## Goal of the exercise:
The lines below starting at the line containing "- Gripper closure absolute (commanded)" and ending at the line containing "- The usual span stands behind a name" are to be repeated exactly, with both ends kept and nothing else added.

## Extracted records:
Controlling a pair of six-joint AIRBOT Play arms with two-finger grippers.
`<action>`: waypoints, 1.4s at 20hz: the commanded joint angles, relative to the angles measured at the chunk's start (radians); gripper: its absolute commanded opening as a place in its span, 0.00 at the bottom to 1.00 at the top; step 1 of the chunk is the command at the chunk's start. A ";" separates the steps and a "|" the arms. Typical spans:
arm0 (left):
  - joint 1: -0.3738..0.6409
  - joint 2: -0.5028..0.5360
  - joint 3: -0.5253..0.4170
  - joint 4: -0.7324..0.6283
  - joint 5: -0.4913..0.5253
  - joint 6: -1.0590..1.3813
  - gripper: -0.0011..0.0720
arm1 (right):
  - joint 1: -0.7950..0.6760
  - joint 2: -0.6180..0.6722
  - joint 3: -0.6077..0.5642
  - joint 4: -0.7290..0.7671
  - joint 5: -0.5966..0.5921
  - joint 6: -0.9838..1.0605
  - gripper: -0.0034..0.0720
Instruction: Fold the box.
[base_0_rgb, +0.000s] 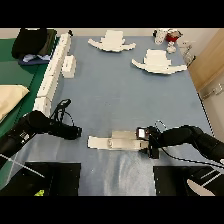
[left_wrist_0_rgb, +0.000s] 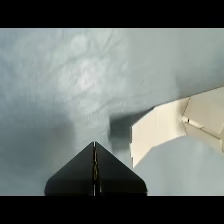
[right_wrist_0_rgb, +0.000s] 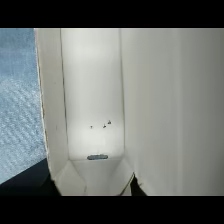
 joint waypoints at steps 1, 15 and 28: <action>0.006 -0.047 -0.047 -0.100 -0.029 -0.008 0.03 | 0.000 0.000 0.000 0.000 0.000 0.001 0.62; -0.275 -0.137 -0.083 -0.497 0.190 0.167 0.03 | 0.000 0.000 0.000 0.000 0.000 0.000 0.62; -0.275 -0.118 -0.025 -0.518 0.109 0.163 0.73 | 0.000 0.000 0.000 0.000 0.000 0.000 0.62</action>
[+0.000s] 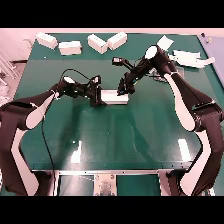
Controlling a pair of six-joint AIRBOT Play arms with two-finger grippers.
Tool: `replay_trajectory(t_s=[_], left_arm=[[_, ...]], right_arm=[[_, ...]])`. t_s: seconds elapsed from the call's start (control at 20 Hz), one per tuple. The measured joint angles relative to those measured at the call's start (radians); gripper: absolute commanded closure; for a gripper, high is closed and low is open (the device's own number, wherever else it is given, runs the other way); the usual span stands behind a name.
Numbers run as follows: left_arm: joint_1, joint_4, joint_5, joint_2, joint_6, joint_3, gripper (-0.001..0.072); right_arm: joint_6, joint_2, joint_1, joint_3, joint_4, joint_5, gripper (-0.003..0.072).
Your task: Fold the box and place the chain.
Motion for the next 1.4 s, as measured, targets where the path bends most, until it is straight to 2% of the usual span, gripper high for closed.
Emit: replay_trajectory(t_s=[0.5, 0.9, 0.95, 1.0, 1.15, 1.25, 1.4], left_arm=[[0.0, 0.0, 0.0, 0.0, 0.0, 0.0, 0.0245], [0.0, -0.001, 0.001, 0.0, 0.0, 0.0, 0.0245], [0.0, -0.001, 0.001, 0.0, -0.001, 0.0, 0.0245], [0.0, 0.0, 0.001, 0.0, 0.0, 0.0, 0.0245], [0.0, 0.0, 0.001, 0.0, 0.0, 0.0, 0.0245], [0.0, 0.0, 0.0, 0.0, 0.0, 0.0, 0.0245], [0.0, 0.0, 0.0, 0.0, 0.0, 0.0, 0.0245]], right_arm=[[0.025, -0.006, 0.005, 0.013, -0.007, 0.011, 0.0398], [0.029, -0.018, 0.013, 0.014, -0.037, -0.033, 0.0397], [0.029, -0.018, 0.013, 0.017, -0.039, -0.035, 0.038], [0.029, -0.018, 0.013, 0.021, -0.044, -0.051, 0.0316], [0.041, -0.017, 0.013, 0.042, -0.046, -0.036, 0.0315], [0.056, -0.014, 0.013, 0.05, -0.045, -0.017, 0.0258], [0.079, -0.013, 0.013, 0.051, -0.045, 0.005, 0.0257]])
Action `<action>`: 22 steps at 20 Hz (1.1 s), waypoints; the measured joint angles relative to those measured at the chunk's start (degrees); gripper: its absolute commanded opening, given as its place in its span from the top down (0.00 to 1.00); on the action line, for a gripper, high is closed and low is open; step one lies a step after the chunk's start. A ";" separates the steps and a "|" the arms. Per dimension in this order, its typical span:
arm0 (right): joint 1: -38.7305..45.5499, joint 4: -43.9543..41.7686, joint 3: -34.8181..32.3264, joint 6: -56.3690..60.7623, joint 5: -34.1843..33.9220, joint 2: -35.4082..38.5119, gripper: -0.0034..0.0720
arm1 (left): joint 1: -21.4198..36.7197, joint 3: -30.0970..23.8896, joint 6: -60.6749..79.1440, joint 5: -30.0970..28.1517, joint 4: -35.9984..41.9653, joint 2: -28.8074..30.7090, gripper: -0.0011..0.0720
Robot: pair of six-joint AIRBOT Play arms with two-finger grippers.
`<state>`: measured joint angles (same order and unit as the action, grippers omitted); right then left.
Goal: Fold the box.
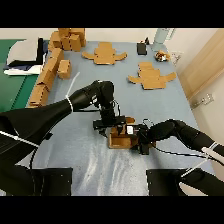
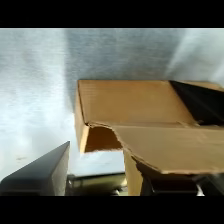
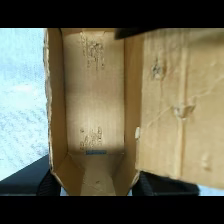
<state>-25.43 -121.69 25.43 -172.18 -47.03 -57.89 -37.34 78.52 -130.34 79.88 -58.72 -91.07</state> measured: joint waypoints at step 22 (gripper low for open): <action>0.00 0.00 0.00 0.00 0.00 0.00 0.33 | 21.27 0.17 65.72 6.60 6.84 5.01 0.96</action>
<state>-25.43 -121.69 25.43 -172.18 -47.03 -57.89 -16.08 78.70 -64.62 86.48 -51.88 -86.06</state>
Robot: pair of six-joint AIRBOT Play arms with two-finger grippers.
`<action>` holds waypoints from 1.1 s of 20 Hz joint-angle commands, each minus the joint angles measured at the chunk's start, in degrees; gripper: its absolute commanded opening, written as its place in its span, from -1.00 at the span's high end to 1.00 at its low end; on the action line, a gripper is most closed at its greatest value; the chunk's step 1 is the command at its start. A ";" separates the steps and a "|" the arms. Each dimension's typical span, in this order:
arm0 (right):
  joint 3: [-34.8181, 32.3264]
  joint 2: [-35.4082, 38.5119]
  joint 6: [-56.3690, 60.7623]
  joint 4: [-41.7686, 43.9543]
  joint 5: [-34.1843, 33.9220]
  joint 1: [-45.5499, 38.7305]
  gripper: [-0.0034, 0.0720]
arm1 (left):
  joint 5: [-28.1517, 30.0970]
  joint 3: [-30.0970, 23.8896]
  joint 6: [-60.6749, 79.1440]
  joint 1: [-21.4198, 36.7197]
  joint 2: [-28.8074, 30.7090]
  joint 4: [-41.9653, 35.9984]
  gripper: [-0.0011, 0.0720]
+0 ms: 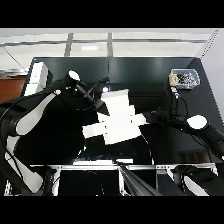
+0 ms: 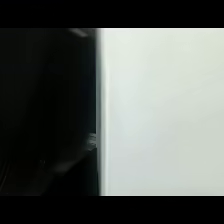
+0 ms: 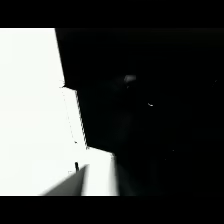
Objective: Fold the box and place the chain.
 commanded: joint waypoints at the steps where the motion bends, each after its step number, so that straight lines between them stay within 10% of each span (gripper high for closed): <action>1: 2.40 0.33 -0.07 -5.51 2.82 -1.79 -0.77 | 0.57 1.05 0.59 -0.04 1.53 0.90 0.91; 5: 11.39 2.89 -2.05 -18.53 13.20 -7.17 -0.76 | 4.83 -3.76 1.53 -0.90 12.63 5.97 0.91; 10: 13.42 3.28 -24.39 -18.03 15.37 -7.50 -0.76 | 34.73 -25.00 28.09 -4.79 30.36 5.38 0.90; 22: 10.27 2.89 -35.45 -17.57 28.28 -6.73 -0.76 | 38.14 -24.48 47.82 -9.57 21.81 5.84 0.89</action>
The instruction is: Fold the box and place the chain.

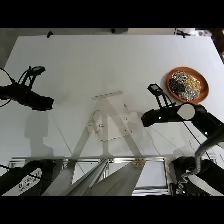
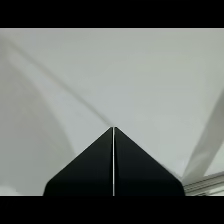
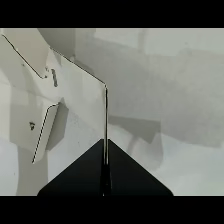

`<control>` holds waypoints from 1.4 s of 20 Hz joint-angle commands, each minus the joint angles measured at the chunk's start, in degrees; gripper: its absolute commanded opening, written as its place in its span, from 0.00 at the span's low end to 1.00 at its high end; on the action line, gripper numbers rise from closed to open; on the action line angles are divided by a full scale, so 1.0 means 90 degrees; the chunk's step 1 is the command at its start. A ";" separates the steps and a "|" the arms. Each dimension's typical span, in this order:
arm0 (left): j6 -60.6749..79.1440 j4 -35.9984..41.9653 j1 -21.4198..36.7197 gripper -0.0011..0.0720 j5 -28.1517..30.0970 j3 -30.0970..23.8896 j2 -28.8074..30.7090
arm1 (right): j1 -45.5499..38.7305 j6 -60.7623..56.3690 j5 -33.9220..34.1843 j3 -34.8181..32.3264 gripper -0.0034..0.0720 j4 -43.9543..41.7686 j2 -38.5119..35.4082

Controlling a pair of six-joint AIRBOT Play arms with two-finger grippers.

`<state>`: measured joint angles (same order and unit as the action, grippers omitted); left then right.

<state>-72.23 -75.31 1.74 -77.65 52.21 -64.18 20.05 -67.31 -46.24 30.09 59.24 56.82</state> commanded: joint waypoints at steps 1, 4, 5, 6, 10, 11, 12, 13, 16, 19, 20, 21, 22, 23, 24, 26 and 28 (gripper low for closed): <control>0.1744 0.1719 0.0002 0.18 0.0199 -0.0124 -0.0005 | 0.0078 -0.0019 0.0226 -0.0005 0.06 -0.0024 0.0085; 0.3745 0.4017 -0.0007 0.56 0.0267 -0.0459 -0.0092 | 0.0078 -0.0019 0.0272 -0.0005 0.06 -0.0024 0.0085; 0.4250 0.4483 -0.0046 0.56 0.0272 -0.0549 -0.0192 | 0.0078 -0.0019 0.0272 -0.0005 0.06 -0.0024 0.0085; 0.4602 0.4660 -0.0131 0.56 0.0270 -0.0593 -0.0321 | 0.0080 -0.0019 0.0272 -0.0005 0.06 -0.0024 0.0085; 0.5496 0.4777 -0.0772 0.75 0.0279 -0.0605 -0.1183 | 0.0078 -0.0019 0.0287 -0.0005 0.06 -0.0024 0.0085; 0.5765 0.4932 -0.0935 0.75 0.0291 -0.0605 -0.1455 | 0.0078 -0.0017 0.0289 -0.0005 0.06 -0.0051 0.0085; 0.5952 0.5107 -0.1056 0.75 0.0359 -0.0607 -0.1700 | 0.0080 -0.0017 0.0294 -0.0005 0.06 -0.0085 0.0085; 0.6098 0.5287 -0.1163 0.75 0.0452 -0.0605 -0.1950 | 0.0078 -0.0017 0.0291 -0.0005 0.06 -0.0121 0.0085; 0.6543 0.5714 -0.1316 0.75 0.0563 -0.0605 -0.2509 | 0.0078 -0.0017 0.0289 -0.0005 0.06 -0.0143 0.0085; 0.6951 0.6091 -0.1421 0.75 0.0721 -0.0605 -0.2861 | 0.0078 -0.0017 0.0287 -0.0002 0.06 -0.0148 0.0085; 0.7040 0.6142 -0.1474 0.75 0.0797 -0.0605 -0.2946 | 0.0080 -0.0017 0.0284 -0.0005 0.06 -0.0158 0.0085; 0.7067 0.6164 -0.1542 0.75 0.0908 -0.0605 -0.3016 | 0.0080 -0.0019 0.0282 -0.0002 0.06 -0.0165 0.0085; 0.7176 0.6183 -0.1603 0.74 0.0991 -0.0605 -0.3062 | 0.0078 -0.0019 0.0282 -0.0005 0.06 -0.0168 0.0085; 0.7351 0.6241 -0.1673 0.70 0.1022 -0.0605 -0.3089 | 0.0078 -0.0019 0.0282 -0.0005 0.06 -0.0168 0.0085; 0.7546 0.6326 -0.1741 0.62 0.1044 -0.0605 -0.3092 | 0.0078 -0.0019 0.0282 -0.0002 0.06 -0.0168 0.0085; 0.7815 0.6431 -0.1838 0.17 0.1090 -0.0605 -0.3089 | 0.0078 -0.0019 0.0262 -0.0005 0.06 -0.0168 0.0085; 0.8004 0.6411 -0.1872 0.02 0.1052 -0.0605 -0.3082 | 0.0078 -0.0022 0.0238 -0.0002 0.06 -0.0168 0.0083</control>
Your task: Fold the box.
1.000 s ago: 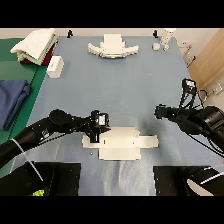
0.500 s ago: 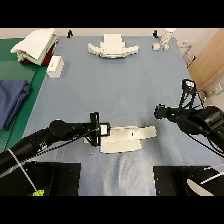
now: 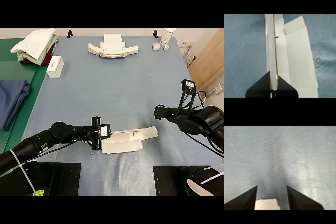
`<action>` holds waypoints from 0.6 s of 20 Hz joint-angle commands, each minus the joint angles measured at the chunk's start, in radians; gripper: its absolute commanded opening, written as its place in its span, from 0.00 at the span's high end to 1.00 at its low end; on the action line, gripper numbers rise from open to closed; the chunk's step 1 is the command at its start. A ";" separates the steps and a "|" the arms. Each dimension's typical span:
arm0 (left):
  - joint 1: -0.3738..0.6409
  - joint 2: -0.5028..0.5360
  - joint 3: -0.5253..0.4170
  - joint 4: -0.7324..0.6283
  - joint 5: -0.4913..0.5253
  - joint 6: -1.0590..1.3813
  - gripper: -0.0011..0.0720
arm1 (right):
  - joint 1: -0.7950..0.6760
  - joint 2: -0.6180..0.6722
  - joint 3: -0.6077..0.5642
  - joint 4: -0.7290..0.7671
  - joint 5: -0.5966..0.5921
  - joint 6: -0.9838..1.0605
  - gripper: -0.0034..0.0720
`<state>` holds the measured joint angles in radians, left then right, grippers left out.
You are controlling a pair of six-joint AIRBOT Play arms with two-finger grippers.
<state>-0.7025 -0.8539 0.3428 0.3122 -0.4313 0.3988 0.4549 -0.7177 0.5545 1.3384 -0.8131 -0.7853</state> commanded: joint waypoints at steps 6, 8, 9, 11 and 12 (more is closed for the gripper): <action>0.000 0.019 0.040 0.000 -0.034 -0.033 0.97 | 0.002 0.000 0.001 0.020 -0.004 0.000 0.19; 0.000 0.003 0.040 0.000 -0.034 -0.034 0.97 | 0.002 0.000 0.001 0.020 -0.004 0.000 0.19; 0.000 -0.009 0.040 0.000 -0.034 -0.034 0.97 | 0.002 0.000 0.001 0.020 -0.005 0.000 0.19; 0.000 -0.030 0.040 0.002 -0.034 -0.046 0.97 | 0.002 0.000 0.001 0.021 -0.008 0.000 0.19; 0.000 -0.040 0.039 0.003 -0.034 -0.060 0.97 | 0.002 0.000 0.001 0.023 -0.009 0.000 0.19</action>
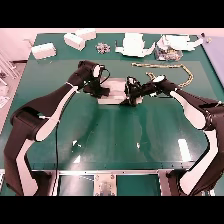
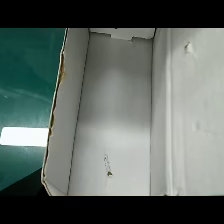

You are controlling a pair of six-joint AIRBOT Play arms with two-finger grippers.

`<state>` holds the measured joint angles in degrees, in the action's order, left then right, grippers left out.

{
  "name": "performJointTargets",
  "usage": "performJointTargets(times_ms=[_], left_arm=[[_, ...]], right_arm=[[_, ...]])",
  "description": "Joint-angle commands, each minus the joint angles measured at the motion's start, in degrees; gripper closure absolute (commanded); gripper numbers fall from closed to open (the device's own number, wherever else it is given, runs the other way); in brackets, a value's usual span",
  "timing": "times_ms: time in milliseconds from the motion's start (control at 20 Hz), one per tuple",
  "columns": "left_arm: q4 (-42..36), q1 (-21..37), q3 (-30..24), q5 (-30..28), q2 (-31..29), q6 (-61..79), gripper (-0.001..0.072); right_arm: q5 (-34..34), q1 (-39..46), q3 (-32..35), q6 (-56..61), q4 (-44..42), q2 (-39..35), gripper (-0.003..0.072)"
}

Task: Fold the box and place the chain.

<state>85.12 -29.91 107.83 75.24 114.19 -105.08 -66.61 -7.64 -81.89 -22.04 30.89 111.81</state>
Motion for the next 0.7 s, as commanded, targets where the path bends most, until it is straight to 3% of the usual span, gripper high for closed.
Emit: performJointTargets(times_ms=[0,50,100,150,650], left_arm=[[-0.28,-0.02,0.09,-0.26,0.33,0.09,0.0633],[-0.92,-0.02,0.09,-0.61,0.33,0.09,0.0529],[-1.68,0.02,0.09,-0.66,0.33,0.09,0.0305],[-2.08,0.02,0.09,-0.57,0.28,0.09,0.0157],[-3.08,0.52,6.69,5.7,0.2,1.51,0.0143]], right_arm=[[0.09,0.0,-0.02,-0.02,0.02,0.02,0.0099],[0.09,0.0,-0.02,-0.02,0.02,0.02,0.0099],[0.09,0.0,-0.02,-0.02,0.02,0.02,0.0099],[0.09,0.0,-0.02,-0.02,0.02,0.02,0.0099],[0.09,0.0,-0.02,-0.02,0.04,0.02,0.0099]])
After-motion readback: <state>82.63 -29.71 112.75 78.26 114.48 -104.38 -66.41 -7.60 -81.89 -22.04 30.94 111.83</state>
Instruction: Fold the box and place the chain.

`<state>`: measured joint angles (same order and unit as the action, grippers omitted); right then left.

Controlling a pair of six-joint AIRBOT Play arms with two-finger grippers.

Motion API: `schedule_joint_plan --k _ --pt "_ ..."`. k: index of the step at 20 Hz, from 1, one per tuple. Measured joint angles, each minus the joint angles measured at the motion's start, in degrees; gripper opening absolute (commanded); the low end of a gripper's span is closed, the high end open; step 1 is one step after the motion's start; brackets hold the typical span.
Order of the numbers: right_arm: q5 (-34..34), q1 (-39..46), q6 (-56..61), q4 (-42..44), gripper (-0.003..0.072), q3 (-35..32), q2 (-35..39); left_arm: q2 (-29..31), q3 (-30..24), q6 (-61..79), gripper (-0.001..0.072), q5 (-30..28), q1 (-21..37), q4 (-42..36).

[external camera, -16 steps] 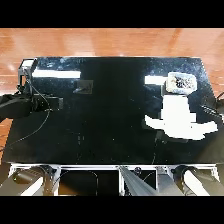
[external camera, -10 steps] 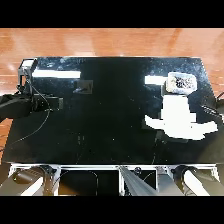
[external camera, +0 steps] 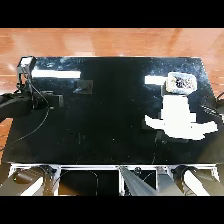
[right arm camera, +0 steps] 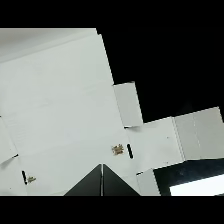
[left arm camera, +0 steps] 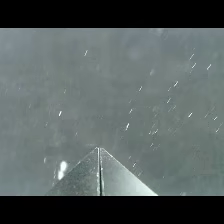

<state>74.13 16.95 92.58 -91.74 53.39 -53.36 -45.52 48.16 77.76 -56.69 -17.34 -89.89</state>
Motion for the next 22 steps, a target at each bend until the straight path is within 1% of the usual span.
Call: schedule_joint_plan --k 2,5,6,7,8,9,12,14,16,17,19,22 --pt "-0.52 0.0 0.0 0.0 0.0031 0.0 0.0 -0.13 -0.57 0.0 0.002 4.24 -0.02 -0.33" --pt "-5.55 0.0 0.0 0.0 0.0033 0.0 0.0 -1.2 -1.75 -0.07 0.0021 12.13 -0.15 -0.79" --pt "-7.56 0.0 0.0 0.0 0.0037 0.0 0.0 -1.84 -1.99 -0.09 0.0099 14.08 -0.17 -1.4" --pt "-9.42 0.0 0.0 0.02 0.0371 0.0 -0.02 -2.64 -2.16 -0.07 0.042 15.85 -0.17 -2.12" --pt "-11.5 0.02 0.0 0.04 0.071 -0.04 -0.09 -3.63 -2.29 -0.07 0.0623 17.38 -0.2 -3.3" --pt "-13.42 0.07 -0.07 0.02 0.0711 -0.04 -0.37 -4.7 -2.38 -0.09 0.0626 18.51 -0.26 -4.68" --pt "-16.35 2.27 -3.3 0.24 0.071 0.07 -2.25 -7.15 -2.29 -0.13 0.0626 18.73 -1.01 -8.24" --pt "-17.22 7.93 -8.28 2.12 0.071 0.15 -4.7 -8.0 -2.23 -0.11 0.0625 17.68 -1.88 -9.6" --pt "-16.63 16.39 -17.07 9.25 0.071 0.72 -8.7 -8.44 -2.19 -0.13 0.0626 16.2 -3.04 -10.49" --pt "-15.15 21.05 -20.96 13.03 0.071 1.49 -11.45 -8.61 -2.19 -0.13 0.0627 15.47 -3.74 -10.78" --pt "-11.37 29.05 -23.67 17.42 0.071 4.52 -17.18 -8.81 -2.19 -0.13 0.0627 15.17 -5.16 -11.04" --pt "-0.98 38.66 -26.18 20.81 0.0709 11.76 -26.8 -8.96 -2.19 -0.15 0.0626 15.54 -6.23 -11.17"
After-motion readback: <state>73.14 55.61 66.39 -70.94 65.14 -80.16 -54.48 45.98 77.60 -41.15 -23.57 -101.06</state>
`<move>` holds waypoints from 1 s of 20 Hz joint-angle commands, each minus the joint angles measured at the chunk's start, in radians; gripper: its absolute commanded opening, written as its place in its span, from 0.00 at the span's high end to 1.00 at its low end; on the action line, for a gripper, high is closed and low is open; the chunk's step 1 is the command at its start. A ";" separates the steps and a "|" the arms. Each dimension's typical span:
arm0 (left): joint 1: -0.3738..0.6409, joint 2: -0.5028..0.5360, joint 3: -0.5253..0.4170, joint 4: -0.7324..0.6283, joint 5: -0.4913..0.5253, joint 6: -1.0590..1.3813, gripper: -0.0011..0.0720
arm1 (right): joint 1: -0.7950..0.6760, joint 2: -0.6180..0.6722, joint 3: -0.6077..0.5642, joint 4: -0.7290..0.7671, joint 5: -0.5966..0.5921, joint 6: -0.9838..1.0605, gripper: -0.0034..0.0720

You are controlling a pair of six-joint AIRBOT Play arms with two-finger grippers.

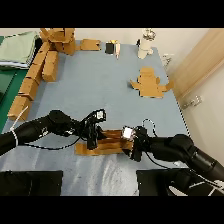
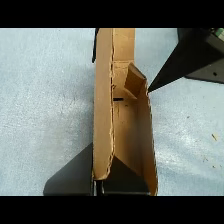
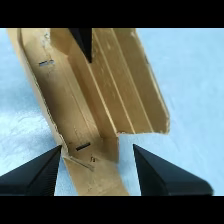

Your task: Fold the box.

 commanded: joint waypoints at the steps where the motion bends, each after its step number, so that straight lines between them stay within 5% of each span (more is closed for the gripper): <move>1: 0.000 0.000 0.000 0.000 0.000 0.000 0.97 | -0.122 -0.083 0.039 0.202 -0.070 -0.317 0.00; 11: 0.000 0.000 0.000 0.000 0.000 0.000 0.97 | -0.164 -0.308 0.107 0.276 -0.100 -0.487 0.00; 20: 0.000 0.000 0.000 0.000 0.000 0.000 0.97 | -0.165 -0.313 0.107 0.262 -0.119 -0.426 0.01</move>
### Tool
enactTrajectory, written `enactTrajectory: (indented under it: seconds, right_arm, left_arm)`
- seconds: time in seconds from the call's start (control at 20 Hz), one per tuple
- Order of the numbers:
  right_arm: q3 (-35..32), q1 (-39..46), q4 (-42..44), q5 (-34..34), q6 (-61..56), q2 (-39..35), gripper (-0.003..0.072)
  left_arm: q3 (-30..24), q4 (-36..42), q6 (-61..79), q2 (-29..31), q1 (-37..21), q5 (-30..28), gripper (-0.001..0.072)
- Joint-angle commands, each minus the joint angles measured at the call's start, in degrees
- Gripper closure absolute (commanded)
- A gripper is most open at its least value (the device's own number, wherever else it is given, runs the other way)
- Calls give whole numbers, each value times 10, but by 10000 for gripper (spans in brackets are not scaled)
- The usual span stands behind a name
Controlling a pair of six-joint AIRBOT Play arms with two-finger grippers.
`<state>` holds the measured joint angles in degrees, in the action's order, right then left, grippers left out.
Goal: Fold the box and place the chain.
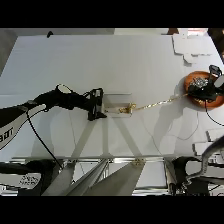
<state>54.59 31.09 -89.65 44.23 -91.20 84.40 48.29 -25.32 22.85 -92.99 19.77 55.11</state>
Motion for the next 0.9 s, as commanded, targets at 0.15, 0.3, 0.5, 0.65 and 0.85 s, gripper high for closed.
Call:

## Answer to the problem:
- Gripper closure absolute (commanded)
- A gripper is most open at its least value (the device's own number, wherever else it is given, runs the other way)
- Calls give whole numbers, each value times 10, but by 10000 for gripper (spans in brackets are not scaled)
- The usual span stands behind a name

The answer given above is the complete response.